WORK REQUIRED ▸ What you return must be the lines of the data that hold the word "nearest".

DATA SECTION: Begin

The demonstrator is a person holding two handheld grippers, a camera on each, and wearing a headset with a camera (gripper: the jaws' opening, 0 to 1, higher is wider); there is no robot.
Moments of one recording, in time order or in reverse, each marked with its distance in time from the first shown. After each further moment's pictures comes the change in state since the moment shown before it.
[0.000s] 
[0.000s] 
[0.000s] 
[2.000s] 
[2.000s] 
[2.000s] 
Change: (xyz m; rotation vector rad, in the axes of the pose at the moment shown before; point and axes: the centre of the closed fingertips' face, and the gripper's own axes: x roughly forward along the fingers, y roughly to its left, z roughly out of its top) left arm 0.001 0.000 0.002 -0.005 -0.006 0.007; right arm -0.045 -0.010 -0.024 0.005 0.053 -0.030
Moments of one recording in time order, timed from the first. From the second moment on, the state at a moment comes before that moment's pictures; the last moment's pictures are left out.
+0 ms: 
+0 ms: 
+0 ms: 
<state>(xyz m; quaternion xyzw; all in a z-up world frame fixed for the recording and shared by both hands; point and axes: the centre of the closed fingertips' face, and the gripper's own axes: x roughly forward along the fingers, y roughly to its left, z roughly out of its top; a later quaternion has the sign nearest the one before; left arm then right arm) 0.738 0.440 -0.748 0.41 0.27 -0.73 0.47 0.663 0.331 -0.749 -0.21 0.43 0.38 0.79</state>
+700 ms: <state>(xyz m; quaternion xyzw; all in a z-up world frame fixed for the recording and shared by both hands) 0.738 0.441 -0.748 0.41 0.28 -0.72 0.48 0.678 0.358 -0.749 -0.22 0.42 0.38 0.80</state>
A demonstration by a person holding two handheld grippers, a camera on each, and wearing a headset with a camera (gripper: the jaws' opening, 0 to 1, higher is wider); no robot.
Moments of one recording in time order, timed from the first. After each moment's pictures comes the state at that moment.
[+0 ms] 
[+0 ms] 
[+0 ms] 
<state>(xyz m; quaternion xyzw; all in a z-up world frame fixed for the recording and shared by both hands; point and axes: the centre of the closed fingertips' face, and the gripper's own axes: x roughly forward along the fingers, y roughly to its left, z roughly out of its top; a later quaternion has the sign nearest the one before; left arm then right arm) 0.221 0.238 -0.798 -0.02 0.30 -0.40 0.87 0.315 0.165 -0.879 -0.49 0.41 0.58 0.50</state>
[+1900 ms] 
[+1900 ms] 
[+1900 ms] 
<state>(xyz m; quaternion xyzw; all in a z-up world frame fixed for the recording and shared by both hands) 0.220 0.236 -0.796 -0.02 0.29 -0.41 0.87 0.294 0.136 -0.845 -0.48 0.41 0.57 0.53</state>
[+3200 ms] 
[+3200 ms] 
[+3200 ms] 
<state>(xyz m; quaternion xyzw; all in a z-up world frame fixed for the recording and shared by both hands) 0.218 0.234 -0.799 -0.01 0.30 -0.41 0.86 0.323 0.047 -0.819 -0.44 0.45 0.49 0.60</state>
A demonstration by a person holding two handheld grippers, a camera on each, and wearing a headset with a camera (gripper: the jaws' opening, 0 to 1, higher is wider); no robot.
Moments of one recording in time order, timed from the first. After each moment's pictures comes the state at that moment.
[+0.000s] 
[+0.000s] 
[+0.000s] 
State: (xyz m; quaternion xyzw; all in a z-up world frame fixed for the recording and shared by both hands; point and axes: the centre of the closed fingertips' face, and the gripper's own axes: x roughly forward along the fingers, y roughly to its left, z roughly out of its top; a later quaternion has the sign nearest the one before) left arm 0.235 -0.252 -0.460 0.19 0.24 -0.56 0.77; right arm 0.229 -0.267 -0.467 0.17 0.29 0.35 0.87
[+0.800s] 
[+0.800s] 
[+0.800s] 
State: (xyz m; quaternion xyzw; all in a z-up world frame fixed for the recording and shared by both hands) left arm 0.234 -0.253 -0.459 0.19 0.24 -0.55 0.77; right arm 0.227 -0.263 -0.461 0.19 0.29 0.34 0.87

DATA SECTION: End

EXERCISE RESULT ▸
<state>(xyz m; quaternion xyzw; all in a z-up world frame fixed for the recording and shared by both hands; point and axes: the centre of the closed fingertips' face, and the gripper's own axes: x roughly forward along the fingers, y roughly to its left, z roughly out of its top; a later quaternion has the sign nearest the one before; left arm then right arm) 0.738 0.440 -0.748 0.41 0.27 -0.73 0.47 0.663 0.331 -0.749 -0.21 0.43 0.38 0.79</state>
<state>(xyz m; quaternion xyzw; all in a z-up world frame fixed for the recording and shared by both hands; point and axes: the centre of the closed fingertips' face, and the gripper's own axes: x roughly forward along the fingers, y roughly to its left, z roughly out of its top; a later quaternion has the sign nearest the one before; left arm then right arm) 0.221 0.238 -0.798 -0.02 0.30 -0.40 0.87 0.315 0.165 -0.879 -0.49 0.41 0.58 0.50</state>
State: (xyz m; quaternion xyzw; all in a z-up world frame fixed for the recording and shared by both hands; point and axes: the centre of the closed fingertips' face, and the gripper's own axes: x roughly forward along the fingers, y roughly to its left, z roughly out of its top; a later quaternion has the sign nearest the one before) left arm 0.235 -0.252 -0.460 0.19 0.24 -0.56 0.77; right arm 0.229 -0.267 -0.467 0.17 0.29 0.35 0.87

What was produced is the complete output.